First post, by amadeus777999
- Rank
- Oldbie
After a lengthy back and forth I ordered a 40 piece-batch of 32K/"12ns" srams(supposed vendor: Winbond) from China.
The seller was on ebay, creatively named "adeleparts", with a price less then 1 Euro per chip. Having read Feiopa's quite interesting thread on his "10ns haul" I was prepared for whatever may come.
The low price per item furthermore diminished any artificially high expectations. For comparison - a german seller on ebay had 5 pieces of UM61256AK-12 each one costing around €8(bought all of them nonetheless to have at least some reliable tag rams).
After inserting them in 3 different boards(4+1, 8+1,16+2) and spending as much as 12hours+ on a "sram rat race" of sorts, I can only partially "recommend" them. The biggest pain in the angus being no consistent performance.
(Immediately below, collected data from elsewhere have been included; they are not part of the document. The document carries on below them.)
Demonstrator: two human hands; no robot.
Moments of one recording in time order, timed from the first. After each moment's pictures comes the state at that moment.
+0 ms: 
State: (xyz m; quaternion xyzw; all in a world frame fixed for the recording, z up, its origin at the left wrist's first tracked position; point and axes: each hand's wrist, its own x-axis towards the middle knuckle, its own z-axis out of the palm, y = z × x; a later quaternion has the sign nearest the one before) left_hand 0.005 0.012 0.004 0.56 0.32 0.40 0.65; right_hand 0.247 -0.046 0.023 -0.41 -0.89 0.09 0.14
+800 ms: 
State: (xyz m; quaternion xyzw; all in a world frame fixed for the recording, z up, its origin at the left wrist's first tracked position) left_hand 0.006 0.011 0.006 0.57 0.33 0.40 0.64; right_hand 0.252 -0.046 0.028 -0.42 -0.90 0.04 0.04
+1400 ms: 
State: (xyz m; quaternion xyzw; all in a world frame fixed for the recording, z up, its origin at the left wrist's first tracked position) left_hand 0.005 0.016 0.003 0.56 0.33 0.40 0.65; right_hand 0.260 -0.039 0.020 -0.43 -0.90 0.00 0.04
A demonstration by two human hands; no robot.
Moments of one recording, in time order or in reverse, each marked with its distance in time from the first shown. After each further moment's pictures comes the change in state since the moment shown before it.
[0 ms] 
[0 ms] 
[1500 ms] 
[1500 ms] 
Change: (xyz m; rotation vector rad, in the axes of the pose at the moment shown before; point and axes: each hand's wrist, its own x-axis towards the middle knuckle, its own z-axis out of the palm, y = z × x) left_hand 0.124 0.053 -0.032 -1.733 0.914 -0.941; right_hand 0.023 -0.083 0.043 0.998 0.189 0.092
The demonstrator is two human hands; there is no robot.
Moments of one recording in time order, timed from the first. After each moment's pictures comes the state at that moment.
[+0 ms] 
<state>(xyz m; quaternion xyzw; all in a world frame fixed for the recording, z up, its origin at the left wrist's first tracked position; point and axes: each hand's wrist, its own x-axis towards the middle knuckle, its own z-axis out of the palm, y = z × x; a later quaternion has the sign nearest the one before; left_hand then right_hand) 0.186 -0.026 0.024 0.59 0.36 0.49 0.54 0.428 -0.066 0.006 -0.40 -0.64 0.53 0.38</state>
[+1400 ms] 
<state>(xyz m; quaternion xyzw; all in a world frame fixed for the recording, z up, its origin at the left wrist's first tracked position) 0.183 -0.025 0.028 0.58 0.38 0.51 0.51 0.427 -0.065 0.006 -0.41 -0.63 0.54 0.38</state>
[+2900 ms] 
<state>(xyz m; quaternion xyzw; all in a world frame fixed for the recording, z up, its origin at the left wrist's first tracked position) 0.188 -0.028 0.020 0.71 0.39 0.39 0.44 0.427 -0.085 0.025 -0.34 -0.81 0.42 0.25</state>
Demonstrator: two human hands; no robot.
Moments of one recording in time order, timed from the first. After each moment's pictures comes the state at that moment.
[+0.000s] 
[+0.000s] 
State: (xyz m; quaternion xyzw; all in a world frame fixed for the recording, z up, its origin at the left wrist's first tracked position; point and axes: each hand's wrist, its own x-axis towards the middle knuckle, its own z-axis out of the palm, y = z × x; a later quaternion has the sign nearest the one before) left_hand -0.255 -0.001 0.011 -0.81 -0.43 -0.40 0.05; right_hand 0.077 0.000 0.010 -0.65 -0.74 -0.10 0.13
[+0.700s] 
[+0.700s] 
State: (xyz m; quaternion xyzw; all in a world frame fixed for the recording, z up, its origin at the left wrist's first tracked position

A few chips were dead(no problem) but one had to pick and try for hours on end to reach a stable result...
Is there any more reliable vendor out there?
On my next purchase I have set my sight on the €2 mark per chip which seems to be a bit more realistic to be able to acquire a somewhat more consistent quality of goods.
I've spotted, supposed, "Alliance" srams on utsource(https://www.utsource.net/itm/p/400243.html) and after an inquiry(which is hopefully not binding) I got a price of 98$ per 50 items - which I deem more than acceptable.
Any recommendations/ideas/experiences?
SoSo:
The HOT433 complained 5 out of 6 times about bad cache and refused to work properly. Luck had it that one 8 chip crew was stable and gave great results in speedsys(all settings maxed out). Unfortunately I flashed the bios and "successfully" locked myself out of the system(keyboard won't work anymore) so further testing has to be postponed.
Benign question: Can I hot-flash the SST5V-eeprom in my LuckStar board without frying it?
The Good:
Finally, I have one board, a single bank'd LuckyStar "dwarf", running with 4 handpicked chips from the bunch and it runs on maximum settings at 50mhz fsb.(WriteThrough since I have 32MB installed).
It is, like the HOT433, a little screamer.(The most aggressive settings(2-1-2) were not stable with the 15ns 64k chips I had initially installed.)
After running the board with Doom, Quake, Win98(Winbench98 & SiSoft) all day I deem it semi-stable.
Update:
Well, tried equipping the SI5PI again and it works now!
I looked at the underside of the remaining chips and took all from the batch ending in "BE"(14) plus two of "CE". Funny thing is that after equipping the board with 12ns srams Doom/II's timedemos run a few tics faster(and yes I have taken the caching delays into account). I also put in two Winbond 16k tag rams which despite the manuals statings does work(as far as I remember up to 512K cache).
Had the board running Quake, Doom, Winbench and so far it's looking ok. Semi-stable.
Verdict:
If you're on a budget or just want to try some sram, this cheapo purchase is pretty much ok. The srams, or some of them, are indeed "tighter" than 15ns BUT in no way reliable in huge numbers and when pushed. Spare boards or slow speeds may not need any better though. Update: test more and take the price of less than 1$ per piece into account... hard to beat. Let's see how long they last running id's infamous "gut-wrenchers".
Background:
Due to a Doom benchmark comparison I was "gearing up" on parts that may help to fully unleash a 486's/classic Pentium's potential to perform.